Install Java 11 (Zulu distribution) using SDKMAN:

Terminal window
curl -s "https://get.sdkman.io" | bash
sdk list java
sdk install java 11.0.17-zulu

Installing and Starting Spark

  1. Download and extract Spark:
Terminal window
wget https://downloads.apache.org/spark/spark-3.2.2/spark-3.2.2-bin-hadoop3.2.tgz
tar -xvzf spark-3.2.2-bin-hadoop3.2.tgz
cd spark-3.2.2-bin-hadoop3.2/sbin
  1. Start a standalone Spark cluster:
Terminal window
./start-master.sh
  1. Open http://localhost:8080 in your browser to verify the Spark Master UI is running.
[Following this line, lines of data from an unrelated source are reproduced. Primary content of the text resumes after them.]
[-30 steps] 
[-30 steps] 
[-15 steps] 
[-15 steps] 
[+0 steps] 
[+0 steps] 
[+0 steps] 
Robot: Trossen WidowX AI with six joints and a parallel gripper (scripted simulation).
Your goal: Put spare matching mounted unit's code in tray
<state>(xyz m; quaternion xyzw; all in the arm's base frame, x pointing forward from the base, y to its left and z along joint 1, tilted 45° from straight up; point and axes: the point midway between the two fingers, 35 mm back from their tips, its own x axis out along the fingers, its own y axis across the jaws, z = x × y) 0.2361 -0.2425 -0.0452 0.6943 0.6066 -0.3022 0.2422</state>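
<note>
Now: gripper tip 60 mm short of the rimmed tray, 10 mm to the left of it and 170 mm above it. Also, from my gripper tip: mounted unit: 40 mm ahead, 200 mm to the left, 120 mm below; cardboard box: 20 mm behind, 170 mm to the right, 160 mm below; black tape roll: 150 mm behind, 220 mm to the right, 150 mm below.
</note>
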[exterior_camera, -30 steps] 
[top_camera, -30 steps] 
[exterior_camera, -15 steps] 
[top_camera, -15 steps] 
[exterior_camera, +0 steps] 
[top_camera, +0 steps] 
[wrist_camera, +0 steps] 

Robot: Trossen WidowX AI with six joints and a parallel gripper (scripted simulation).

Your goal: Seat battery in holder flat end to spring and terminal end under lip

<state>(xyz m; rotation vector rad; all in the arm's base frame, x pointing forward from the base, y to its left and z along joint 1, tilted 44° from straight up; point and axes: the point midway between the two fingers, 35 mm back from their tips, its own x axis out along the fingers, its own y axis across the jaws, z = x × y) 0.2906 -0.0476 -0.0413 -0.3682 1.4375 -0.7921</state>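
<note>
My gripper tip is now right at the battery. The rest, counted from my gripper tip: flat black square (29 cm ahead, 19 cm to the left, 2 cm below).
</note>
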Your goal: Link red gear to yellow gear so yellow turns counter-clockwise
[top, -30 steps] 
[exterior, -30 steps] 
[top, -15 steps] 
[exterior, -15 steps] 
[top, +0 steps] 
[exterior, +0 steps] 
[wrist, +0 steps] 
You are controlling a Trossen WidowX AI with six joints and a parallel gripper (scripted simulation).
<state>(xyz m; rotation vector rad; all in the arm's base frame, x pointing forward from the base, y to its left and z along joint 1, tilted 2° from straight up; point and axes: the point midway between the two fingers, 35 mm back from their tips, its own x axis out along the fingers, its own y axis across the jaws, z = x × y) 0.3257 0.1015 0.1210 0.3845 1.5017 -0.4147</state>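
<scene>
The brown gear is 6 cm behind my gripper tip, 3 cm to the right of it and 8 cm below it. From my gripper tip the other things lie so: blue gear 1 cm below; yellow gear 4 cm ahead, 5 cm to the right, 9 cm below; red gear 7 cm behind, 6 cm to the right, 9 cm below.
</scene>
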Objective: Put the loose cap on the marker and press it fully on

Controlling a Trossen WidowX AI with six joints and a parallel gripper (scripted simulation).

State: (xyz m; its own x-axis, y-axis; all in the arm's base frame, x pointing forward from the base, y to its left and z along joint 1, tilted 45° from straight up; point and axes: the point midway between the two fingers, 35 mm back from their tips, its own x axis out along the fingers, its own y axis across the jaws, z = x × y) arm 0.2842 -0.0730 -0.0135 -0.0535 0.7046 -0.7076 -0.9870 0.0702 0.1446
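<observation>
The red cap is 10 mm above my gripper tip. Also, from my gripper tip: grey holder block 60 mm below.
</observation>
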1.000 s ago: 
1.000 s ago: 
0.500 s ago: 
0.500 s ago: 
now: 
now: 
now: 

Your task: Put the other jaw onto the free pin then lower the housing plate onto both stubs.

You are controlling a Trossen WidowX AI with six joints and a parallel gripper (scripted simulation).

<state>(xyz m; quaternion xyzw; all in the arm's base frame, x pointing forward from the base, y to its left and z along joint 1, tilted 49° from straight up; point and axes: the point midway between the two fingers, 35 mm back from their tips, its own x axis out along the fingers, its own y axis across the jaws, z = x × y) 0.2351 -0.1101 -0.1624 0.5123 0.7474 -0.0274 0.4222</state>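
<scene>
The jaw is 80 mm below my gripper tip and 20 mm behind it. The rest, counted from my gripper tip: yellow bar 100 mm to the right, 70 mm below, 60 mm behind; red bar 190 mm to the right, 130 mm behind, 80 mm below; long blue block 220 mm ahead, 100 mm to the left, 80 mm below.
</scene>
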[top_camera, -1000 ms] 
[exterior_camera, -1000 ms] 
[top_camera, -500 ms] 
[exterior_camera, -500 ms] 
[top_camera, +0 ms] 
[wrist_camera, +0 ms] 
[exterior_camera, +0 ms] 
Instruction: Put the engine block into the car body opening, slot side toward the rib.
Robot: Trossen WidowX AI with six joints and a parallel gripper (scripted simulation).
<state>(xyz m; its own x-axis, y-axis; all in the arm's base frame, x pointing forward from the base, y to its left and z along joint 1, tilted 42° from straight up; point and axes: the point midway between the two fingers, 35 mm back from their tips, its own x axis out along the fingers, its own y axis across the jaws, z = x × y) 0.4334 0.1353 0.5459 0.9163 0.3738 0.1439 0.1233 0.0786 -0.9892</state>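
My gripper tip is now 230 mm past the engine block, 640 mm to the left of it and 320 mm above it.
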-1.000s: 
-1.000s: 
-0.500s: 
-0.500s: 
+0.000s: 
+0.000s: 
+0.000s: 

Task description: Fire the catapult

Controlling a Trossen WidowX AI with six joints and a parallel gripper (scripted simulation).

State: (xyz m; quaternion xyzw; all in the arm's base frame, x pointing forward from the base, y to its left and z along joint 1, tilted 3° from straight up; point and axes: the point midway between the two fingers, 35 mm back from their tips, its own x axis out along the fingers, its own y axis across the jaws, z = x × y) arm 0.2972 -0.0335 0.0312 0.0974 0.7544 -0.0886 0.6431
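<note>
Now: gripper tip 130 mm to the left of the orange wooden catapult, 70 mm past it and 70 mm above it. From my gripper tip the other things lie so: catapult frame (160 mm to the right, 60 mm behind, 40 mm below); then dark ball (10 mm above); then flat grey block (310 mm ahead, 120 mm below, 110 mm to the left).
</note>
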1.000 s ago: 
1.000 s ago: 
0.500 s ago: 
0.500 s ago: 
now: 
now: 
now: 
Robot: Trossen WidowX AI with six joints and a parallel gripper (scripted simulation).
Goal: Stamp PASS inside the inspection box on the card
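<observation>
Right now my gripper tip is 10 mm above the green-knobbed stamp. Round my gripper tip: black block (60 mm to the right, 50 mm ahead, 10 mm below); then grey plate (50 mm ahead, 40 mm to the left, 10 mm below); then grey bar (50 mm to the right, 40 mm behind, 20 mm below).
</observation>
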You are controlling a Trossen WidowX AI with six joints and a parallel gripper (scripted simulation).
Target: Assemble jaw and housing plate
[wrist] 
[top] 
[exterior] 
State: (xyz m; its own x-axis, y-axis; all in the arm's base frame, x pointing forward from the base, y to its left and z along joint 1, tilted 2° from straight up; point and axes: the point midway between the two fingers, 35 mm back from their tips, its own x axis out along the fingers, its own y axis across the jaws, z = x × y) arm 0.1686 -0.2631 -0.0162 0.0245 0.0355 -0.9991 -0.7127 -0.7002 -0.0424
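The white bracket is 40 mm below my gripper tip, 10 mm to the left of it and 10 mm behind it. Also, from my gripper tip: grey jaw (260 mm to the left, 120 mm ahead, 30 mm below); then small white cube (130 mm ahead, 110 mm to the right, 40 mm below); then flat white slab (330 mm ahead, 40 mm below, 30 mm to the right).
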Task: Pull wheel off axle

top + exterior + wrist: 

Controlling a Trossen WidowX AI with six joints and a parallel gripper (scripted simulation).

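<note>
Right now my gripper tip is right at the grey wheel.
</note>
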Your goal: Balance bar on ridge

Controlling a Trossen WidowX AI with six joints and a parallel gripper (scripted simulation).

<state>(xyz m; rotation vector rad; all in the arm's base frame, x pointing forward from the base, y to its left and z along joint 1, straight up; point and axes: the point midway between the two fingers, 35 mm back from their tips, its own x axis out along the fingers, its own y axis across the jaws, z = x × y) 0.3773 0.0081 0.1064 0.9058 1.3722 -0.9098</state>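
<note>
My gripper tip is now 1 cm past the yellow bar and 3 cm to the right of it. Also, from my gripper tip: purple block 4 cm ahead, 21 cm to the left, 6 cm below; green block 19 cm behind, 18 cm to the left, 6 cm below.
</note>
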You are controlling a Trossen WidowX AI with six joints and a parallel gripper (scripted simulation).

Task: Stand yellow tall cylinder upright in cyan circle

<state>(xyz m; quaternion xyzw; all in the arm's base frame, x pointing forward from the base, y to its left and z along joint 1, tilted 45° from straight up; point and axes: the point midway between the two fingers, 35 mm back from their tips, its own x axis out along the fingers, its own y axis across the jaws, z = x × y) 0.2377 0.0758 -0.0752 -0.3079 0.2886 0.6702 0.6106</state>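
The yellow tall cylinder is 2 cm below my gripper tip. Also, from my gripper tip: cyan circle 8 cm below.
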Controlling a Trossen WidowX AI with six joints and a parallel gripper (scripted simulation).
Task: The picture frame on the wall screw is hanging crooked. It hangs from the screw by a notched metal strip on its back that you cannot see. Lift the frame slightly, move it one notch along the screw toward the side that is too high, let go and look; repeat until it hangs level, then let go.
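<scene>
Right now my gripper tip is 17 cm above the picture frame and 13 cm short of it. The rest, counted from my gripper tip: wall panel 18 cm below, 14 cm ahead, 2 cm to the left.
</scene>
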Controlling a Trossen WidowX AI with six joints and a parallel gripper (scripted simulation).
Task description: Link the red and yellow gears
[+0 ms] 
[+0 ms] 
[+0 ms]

  2. Start a Spark worker (replace Sais-Air:7077 with your master URL):

Terminal window
./start-worker.sh spark://Sais-Air:7077

You should now see a worker registered in the Master UI.

Submitting a Test Job

Let’s submit a sample job to ensure everything is working correctly:

Terminal window
./bin/spark-submit \
--class org.apache.spark.examples.SparkPi \
--master spark://Sais-Air:7077 \
examples/jars/*-examples_*.jar \
1000

This job calculates Pi using Spark.

Troubleshooting

If you’re using Java 17.0.5-zulu, you may encounter an error: cannot access class sun.nio.ch.DirectBuffer. To fix this, add the --driver-java-options flag to your spark-submit command:

Terminal window
./bin/spark-submit \
--driver-java-options "--add-opens=java.base/sun.nio.ch=ALL-UNNAMED" \
--class org.apache.spark.examples.SparkPi \
--master spark://Sais-Air:7077 \
examples/jars/*-examples_*.jar \
1000

Conclusion

You now have a working Spark environment with the Master UI accessible at http://localhost:8080. This setup allows you to experiment with Spark jobs and utilize the Spark UI for debugging and performance analysis.

In future posts, we’ll dive deeper into using the Spark UI for performance tuning and troubleshooting common issues in Spark applications.

Additional Resources

Remember to stop your Spark cluster when you’re done by running ./stop-master.sh and ./stop-worker.sh in the sbin directory.